▸ **WHAT YOU NEED TO DO**
The listing below should be reproduced precisely, except for its images.

▸ **MATERIAL PROVIDED**

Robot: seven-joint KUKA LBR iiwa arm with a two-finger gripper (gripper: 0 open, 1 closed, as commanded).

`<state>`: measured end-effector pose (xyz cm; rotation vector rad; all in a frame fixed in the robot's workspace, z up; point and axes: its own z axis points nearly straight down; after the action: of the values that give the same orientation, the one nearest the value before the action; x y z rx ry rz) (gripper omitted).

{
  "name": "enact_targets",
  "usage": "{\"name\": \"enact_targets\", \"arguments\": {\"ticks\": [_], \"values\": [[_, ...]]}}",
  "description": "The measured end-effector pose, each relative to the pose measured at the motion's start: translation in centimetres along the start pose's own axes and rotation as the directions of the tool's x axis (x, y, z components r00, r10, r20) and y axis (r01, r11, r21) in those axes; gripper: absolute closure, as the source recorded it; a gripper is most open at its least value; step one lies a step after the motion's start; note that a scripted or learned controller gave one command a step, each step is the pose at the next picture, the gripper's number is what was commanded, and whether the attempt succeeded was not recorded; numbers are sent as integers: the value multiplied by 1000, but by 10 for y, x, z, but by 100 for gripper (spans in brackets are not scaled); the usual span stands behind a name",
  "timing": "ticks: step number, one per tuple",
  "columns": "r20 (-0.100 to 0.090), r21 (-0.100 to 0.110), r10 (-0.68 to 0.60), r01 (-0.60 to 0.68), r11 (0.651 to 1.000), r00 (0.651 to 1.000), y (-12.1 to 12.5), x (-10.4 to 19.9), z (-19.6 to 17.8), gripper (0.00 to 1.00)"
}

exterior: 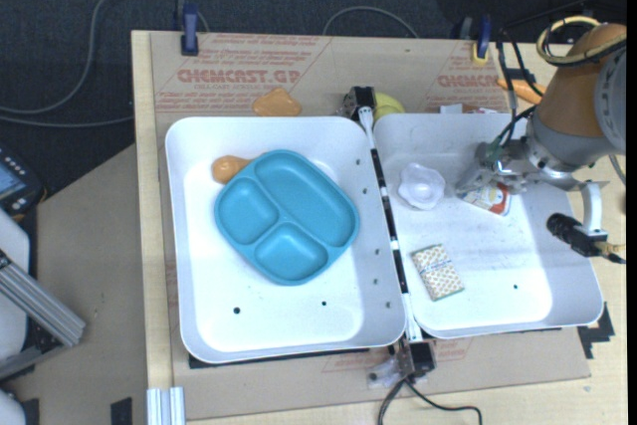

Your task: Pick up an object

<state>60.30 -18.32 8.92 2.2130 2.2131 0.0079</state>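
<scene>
Table point(149, 214) bearing two white bins: left bin point(199, 294) with blue divided plate point(287, 214); right bin point(518, 304) with patterned packet point(438, 271), clear cup point(421, 186). Pincer point(488, 189) over small red-white object point(496, 201); grip state cannot be told.

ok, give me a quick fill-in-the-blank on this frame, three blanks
1. The blue divided plate lies in the ____ bin.
2. The plate has ____ compartments.
3. The patterned packet lies in the ____ bin, nearer the camera than the gripper.

Missing words: left; three; right
</scene>
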Motion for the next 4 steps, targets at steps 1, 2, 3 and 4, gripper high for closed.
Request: {"name": "enact_targets", "arguments": {"ticks": [1, 2, 3, 4], "values": [[-1, -10, -2, 2, 1000, 1000, 3, 3, -15, 100], [-2, -7, -2, 2, 1000, 1000, 2, 3, -13, 0], [5, 1, -3, 3, 1000, 1000, 34, 31, 0, 0], [-5, 28, 2, -2, 1000, 1000, 61, 22, -36, 0]]}}
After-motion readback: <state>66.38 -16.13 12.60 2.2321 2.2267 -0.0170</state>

▸ **OUTPUT FOR THIS EXERCISE**
Robot: seven-joint KUKA LBR iiwa arm with a two-finger gripper (gripper: 0 open, 1 closed, as commanded).

`<state>`: measured end-effector pose (xyz cm; rotation vector rad; all in a frame fixed in the robot's workspace, z up; point and axes: its own z axis points nearly straight down; after the action: of the values that give the same orientation, the one nearest the value before the action; x y z rx ry rz) (gripper omitted).

{
  "name": "enact_targets",
  "usage": "{\"name\": \"enact_targets\", \"arguments\": {\"ticks\": [_], \"values\": [[_, ...]]}}",
  "description": "The measured end-effector pose, each relative to the pose measured at the motion's start: translation in centimetres along the start pose's own axes and rotation as the directions of the tool's x axis (x, y, z components r00, r10, r20) and y axis (r01, r11, r21) in those axes; gripper: absolute closure, as the source recorded it; a gripper is most open at its least value; step one lies a step after the motion's start; note that a scripted or learned controller gave one command a step, each step is the pose at the next picture, the gripper's number is what was commanded, and whether the attempt succeeded was not recorded; numbers are sent as integers: the value multiplied by 1000, but by 10 for y, x, z, but by 100 for gripper (spans in brackets are not scaled); the usual span stands behind a name",
  "timing": "ticks: step number, one per tuple",
  "columns": "r20 (-0.100 to 0.090), r21 (-0.100 to 0.110), r10 (-0.68 to 0.60), r01 (-0.60 to 0.68), r11 (0.651 to 1.000), r00 (0.651 to 1.000), y (-12.1 to 12.5), x (-10.4 to 19.9), z (-19.6 to 17.8), gripper (0.00 to 1.00)"
}

exterior: 

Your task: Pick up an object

<state>60.30 -18.32 8.92 2.2130 2.2131 0.0079</state>
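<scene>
Table point(149, 214) bearing two white bins: left bin point(199, 294) with blue divided plate point(287, 214); right bin point(518, 304) with patterned packet point(438, 271), clear cup point(421, 186). Pincer point(488, 189) over small red-white object point(496, 201); grip state cannot be told.

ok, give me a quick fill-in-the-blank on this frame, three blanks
1. The blue divided plate lies in the ____ bin.
2. The plate has ____ compartments.
3. The patterned packet lies in the ____ bin, nearer the camera than the gripper.

Missing words: left; three; right
</scene>
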Motion for the next 4 steps, targets at steps 1, 2, 3 and 4, gripper high for closed.
Request: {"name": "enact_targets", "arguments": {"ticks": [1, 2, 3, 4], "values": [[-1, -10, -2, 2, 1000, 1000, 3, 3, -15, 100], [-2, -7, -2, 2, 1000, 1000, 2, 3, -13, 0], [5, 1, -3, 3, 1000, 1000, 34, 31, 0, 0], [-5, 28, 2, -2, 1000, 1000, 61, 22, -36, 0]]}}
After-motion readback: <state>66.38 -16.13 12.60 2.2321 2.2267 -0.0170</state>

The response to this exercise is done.